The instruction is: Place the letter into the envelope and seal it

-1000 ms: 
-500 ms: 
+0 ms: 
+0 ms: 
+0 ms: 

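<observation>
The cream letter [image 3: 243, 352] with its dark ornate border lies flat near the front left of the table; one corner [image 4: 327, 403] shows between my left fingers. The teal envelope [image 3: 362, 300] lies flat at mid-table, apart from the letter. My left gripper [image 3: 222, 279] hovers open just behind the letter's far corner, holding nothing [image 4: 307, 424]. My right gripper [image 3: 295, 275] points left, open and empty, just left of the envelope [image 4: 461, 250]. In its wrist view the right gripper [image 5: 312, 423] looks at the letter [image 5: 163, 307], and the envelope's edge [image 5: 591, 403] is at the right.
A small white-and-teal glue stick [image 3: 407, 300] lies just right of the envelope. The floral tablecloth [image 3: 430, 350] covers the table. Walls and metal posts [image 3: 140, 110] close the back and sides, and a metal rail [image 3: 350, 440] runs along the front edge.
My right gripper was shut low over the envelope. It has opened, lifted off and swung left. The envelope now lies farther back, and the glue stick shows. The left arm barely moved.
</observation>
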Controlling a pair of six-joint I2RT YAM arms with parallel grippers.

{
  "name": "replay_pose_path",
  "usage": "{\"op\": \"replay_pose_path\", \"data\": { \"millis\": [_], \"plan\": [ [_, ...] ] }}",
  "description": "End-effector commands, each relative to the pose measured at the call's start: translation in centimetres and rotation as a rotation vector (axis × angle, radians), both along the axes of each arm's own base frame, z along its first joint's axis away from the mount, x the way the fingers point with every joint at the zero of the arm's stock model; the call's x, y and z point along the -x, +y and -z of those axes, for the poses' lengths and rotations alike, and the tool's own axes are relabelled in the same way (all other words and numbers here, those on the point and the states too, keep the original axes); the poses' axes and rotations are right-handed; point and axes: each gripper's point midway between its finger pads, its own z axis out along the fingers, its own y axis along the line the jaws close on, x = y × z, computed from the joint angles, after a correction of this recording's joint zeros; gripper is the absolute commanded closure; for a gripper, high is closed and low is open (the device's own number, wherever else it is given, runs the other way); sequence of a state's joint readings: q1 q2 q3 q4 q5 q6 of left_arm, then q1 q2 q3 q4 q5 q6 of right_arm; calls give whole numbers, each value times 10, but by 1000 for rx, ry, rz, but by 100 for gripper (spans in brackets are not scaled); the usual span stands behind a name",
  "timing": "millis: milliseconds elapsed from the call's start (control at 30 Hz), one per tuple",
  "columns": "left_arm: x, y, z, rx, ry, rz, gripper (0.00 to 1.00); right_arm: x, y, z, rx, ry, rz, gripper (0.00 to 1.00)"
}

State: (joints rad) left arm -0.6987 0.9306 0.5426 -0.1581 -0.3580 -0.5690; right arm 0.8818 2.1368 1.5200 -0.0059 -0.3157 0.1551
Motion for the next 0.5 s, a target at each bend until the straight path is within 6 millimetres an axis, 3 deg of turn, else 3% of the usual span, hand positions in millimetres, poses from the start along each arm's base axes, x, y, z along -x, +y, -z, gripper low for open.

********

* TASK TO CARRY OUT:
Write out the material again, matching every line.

* YOUR SOLUTION:
The instruction is: Place the letter into the envelope and seal it

-1000 ms: 
-500 ms: 
+0 ms: 
+0 ms: 
+0 ms: 

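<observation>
The cream letter [image 3: 243, 352] with its dark ornate border lies flat near the front left of the table; one corner [image 4: 327, 403] shows between my left fingers. The teal envelope [image 3: 362, 300] lies flat at mid-table, apart from the letter. My left gripper [image 3: 222, 279] hovers open just behind the letter's far corner, holding nothing [image 4: 307, 424]. My right gripper [image 3: 295, 275] points left, open and empty, just left of the envelope [image 4: 461, 250]. In its wrist view the right gripper [image 5: 312, 423] looks at the letter [image 5: 163, 307], and the envelope's edge [image 5: 591, 403] is at the right.
A small white-and-teal glue stick [image 3: 407, 300] lies just right of the envelope. The floral tablecloth [image 3: 430, 350] covers the table. Walls and metal posts [image 3: 140, 110] close the back and sides, and a metal rail [image 3: 350, 440] runs along the front edge.
My right gripper was shut low over the envelope. It has opened, lifted off and swung left. The envelope now lies farther back, and the glue stick shows. The left arm barely moved.
</observation>
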Controlling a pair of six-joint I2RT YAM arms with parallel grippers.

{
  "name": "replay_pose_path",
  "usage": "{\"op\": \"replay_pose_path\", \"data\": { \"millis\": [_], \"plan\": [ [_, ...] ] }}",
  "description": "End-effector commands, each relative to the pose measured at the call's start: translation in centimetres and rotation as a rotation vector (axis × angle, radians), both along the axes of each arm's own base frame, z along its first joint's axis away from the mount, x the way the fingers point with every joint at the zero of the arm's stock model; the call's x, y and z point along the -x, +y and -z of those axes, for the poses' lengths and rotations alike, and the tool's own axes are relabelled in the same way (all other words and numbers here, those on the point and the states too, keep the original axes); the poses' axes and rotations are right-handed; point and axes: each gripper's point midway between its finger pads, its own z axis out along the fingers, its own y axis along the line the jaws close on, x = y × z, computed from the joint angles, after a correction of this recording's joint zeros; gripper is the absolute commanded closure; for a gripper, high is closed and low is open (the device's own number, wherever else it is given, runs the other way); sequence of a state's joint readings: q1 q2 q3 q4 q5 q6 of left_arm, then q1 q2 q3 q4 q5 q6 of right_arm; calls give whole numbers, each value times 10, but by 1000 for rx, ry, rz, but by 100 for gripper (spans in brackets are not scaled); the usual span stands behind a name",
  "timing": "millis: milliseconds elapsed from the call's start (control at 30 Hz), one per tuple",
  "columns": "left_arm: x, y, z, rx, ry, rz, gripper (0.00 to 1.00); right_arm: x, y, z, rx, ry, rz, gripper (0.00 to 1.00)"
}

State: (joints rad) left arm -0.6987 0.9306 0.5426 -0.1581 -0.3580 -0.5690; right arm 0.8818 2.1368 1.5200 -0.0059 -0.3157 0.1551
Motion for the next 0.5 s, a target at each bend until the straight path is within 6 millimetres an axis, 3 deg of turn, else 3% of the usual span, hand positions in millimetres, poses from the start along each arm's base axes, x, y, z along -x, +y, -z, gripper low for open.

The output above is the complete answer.